Menu

Background

Historically, wide-area bulk data transfer has been plagued by poor performance for a variety of reasons. These include improper configuration of the sending and receiving hosts, software design issues, firewalls, and other factors. In most cases, however, large data sets can be moved long distances using today's networks with minimal effort.

A common technique to speed up file transfers is to break the file into smaller pieces that are transferred in parallel. A number of tools include the option to do parallel transfers. If you have a large number of files to copy, you can do parallel transfers by copying several files at once (typically 4-5 is a good number to try). But in general it is more efficient to copy larger files than smaller files, so bundling multiple small files into a single larger file using tar or zip is also recommended.

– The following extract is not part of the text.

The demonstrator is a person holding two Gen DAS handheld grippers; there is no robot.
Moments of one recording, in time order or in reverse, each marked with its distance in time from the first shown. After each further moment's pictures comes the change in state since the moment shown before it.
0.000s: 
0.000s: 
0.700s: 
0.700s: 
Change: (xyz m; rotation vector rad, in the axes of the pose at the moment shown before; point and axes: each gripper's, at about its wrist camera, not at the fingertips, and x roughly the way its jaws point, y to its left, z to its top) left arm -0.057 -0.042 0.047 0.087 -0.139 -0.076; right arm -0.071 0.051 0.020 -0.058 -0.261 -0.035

Selecting a File Transfer Tool

When selecting a file transfer tool, one of the first things to decide is which security model you require. The basic set of options are:

  1. anonymous: (e.g.: FTP, HTTP) anyone can access the data
  2. password encrypted: (e.g.: bbcp, Globus, FDT) control channel is encrypted, but data is unencrypted
  3. everything encrypted: (e.g.: scp, sftp, rsync over ssh, Globus, HTTPS-based web server) both control and data channels are encrypted

In general, most open science projects seem to prefer option #2. If you require option #3 over a WAN, we recommend Globus, or possibly HPN-patched ssh tools (e.g. HPN-patched scp/sftp or rsync over HPN-patched ssh).

The other issue is whether or not you have the requirement and/or ability to set up a server. HTTP and FTP based tools require a system administrator to install a web or FTP server. Other tools such as bbcp and FDT only require an sshd server to be installed by the administrator, and everything else can be install as a normal user. Globus is the only tool that does not require the user to install any software, as long as the endpoints (source and destination locations) are known within the system.

At this time we recommend  Globus as having the best combination of features and support.